If you weren’t already a volunteer, what would make you want to join your department today? Amenities such as a kitchen to prepare meals and snacks; a lounge room with a TV and video games; a personal locker; an equipped fitness center at which to stay in shape for your duties; a laundry room to wash personal clothing, station wear; and PPE; a bunk room or separate sleeping areas to allow overnight stays; and Internet service, where one can work privately if you telecommute for your job, are all necessities in today’s volunteer service.

New volunteer firemen are advised that they can expect to be frequently told by more senior volunteers that what they have learned in fire training classes is “not how we do it here.” If this is true in your agency, it is time to conduct training for senior volunteers to refresh their understanding of how their agency wants things done. Also, teach senior volunteers how they can and must mentor new volunteers to help ensure the new members’ safety and proficiency.

Volunteer firemen must be available for weekly apparatus and equipment cleaning and inspection on Saturday mornings. This task must always be a priority and, like all tasks, should be part of a schedule that rotates members in to perform these duties as well as teaches new volunteers the “what,” “why,” and “how to” of these tasks.

All volunteer firemen are expected to work at the monthly spaghetti dinner, the annual BBQ, and the annual bazaar to raise the funds required to operate this department. The community does not expect the members of the police, highway patrol, schools, or any other public service to raise their own funds so they can serve the public, so why would volunteer firefighters be expected to raise their own funds?

All volunteer firemen are expected to participate in the annual toy drive and to march in parades in the region weekly during summer months. These events provide good public relations for the department. However, they should be fun events and never become the primary focus of the department or mandatory for any volunteers.

There will be no compensation for any volunteer. Many volunteer departments have found that, yes, they can provide some form of compensation for their volunteers. In college towns, many agencies have a ready pool of student volunteers when the agency provides students with living quarters in return for their volunteer services. Also, most communities have unmarried people who would love to save thousands of dollars in rent money by living at the fire station in return for being a volunteer, but they also must be aware of the opportunity. For daytime staffing, are quiet workspaces and Internet services provided? Some departments have found volunteers among the ranks of people who telecommute for their employment.

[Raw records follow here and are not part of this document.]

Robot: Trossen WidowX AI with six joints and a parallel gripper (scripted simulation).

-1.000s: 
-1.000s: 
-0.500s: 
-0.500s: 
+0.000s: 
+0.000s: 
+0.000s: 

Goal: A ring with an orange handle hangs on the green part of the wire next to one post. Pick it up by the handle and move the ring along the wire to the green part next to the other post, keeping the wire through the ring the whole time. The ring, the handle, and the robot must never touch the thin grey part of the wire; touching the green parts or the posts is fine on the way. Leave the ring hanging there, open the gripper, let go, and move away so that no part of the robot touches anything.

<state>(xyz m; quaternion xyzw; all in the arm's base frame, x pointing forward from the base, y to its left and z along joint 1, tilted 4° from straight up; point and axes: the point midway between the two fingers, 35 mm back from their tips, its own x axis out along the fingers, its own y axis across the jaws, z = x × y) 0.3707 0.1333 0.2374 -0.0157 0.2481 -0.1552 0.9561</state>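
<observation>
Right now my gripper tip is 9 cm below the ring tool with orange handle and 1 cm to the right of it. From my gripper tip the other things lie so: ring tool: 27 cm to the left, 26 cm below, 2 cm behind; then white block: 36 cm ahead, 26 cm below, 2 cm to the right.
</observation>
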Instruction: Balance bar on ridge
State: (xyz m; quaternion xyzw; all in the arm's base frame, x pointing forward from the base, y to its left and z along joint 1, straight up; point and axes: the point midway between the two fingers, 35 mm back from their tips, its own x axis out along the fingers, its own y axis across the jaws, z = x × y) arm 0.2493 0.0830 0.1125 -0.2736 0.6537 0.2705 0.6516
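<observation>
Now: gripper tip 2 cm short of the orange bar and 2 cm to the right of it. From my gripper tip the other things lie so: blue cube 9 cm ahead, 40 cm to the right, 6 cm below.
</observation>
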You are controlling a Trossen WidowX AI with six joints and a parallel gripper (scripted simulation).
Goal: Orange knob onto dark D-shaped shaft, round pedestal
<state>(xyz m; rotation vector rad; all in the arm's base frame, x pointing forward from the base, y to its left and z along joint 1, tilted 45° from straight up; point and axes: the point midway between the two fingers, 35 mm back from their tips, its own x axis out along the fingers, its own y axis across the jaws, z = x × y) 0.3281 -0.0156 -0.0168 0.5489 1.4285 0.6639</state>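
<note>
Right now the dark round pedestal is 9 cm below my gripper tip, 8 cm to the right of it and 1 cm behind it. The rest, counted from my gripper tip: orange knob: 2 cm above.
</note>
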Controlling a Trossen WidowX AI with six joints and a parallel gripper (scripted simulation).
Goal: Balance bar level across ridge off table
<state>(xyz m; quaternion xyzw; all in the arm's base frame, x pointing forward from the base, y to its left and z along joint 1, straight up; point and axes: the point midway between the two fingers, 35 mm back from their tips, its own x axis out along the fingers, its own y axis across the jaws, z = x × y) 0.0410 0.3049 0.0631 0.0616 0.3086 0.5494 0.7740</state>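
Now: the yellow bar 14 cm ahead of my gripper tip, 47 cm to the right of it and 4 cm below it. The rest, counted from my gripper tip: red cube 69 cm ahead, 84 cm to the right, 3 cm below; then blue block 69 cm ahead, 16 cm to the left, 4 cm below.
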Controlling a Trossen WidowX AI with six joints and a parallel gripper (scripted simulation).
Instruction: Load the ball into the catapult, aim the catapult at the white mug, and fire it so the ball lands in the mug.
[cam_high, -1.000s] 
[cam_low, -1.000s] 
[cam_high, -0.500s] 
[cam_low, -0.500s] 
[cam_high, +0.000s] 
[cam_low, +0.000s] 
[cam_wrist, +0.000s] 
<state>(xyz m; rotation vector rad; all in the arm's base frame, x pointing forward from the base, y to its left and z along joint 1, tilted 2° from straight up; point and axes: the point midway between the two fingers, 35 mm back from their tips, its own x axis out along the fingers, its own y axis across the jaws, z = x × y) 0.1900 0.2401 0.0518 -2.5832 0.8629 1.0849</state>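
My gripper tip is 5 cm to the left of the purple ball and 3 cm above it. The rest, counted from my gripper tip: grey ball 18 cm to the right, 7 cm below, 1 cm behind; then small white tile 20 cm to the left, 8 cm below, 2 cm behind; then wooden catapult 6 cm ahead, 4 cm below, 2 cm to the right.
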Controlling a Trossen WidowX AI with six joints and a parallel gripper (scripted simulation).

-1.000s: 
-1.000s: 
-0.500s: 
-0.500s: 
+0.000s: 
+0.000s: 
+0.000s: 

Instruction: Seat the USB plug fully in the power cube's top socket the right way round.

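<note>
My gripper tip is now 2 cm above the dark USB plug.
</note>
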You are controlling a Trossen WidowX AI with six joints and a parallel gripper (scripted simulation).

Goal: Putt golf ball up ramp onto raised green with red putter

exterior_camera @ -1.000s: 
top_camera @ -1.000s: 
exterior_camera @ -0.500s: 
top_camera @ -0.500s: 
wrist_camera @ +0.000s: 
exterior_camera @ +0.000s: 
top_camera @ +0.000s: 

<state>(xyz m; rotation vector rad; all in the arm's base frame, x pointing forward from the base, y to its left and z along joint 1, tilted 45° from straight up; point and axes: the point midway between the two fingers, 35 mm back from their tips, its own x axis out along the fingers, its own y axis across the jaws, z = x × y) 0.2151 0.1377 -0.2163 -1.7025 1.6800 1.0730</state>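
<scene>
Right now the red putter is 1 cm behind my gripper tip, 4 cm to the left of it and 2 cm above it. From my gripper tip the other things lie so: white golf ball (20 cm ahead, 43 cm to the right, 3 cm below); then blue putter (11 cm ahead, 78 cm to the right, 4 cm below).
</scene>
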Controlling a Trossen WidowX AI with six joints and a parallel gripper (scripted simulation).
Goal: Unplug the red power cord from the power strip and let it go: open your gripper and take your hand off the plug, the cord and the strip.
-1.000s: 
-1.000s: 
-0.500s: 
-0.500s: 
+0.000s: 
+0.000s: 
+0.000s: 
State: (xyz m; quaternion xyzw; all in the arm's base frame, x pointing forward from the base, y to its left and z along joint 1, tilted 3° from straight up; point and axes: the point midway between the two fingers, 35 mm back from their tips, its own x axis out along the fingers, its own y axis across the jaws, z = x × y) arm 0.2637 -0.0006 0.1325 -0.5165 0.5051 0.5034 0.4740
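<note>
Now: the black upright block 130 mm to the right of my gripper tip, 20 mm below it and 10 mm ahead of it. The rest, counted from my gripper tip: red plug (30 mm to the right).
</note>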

If the answer to any of the issues in this ad is, “We do not have that,” “No, we have not done that,” or “No, we have not done anything to protect our most valuable assets—our volunteers,” the only real question is, “Why not?” (And your answer cannot be, “Because this is how we have always done it!”)

So, the question remains, What are you doing to ensure successful recruitment and retention of your volunteers? Successfully answer the key questions asked above to address our volunteer recruitment problem. Although this article was focused on issues in volunteer agencies, many career and combination agencies must address these issues as well, and agency leaders must ensure that every member of their organization makes solving these problems a team effort.

Author’s note: Volunteers living at the station is certainly not a new idea. When I was in college, I was a volunteer firefighter and lived for three years at a volunteer fire company in Rochester, New York. That company has also had volunteers living at its station since the 1850s.

RON GRANER is a public safety consultant who retired as chief of three fire departments. He is also the author of The Fire Chief’s Tool Box (Fire Engineering).